Israeli company this week opened the world’s largest desalinization facility in California.
Reuters Dec 18, 2015

Israel’s IDE Technologies, which opened a billion-dollar desalination plant in California this week, is helping to plan 10 new facilities throughout the United States, the company’s CEO said on Wednesday.

Located in Carlsbad on the Pacific coast, the plant was built in conjunction with IDE’s U.S. partner Poseidon Water. It is the largest desalination facility in the country, supplying much needed drinking water to 300,000 households in a region suffering from a serious water shortage.

The California plant is one of nine planned for California, in three of which IDE is involved, said CEO Avshalom Felber. IDE’s others are in Texas and Florida.

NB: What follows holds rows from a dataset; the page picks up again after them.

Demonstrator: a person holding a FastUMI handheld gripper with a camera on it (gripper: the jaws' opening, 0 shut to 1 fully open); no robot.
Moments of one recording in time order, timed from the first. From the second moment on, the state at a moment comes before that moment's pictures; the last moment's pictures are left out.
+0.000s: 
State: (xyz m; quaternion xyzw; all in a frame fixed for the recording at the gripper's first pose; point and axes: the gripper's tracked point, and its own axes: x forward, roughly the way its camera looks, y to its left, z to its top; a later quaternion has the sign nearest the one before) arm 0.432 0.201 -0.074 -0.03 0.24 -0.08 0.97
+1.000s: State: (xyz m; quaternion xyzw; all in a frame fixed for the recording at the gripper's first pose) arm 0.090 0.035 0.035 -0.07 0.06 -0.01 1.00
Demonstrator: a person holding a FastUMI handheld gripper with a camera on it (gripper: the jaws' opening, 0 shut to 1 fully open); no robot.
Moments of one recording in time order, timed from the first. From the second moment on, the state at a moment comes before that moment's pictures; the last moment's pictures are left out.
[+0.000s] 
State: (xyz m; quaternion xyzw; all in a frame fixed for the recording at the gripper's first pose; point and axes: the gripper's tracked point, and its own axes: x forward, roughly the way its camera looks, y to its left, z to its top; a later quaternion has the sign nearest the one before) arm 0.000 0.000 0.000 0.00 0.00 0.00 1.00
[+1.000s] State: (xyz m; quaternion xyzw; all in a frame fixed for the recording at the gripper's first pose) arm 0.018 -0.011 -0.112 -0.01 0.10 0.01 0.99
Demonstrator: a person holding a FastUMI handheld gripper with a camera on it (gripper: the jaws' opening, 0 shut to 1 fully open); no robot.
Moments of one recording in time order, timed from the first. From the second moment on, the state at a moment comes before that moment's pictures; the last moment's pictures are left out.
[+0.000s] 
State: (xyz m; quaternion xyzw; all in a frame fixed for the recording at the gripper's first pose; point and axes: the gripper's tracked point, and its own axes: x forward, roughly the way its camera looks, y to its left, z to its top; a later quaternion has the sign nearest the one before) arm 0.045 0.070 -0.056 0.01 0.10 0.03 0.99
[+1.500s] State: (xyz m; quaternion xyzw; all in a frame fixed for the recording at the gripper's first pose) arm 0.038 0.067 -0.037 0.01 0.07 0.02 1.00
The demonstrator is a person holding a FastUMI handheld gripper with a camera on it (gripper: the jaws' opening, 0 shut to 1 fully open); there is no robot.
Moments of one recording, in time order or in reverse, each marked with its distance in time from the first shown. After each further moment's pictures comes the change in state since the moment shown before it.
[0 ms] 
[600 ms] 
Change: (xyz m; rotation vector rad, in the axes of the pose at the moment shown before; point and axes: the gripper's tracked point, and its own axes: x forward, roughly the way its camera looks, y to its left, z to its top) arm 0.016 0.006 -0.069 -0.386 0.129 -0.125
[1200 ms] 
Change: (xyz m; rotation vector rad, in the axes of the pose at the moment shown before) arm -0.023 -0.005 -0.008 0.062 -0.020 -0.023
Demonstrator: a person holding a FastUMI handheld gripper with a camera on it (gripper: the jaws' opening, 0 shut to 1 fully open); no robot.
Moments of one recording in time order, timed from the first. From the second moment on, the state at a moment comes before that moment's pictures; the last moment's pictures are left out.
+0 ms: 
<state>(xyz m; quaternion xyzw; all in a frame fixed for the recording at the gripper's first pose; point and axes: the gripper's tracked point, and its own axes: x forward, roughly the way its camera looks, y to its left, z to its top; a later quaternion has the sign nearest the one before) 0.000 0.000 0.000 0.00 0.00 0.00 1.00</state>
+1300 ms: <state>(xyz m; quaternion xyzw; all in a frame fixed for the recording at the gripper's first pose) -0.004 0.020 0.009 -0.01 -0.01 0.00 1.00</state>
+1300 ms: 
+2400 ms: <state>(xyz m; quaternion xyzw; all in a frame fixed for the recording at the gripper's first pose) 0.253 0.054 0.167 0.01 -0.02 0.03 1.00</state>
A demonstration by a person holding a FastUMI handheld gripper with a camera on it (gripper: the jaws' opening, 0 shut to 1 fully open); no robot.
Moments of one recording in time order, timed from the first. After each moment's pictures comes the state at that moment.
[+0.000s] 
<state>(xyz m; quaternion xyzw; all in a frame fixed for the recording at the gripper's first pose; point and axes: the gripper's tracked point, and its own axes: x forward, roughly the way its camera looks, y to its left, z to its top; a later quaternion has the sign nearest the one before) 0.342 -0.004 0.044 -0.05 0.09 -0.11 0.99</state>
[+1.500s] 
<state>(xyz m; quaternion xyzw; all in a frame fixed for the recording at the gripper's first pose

“It’s the start of a solution,” Felber told Reuters. “Once you have a successful plant like this, it raises our profile in the United States.”

Desalination has emerged as a promising technology in the face of a record dry-spell that has gripped California for several years, depleting its reservoirs and aquifers and raising the costs of importing water from elsewhere.

Critics have cited ecological drawbacks, such as harm to marine life from intake pipes that suck water into the treatment systems and the concentrated brine discharge from the plants.

Felber said measures were taken in the Carlsbad plant to reduce the impact on the environment. One such measure is a reverse osmosis system that purifies seawater by pushing it under high pressure through a semi-permeable membrane – a sort of a microscopic strainer – which requires less energy and is friendlier to the environment than thermal-based systems.

The plant uses an ocean intake pipe belonging to a nearby power plant. The highly-salted by-product is spread back into the ocean in a number of places, and the effect will be monitored, Felber said.

It will produce about 190 million liters a day, though residents will have to pay 2% or 3% more for their water, he said.

Other IDE projects include the biggest desalination plants in India, China and Israel. And with an increasing strain on drinking water sources, Felber sees desalination playing a bigger role globally.

“Demand is going up all the time,” he said. “Together with systems for wastewater reuse, desalination is becoming more necessary.”

IDE is owned by Israeli conglomerates Delek Group and Israel Chemicals.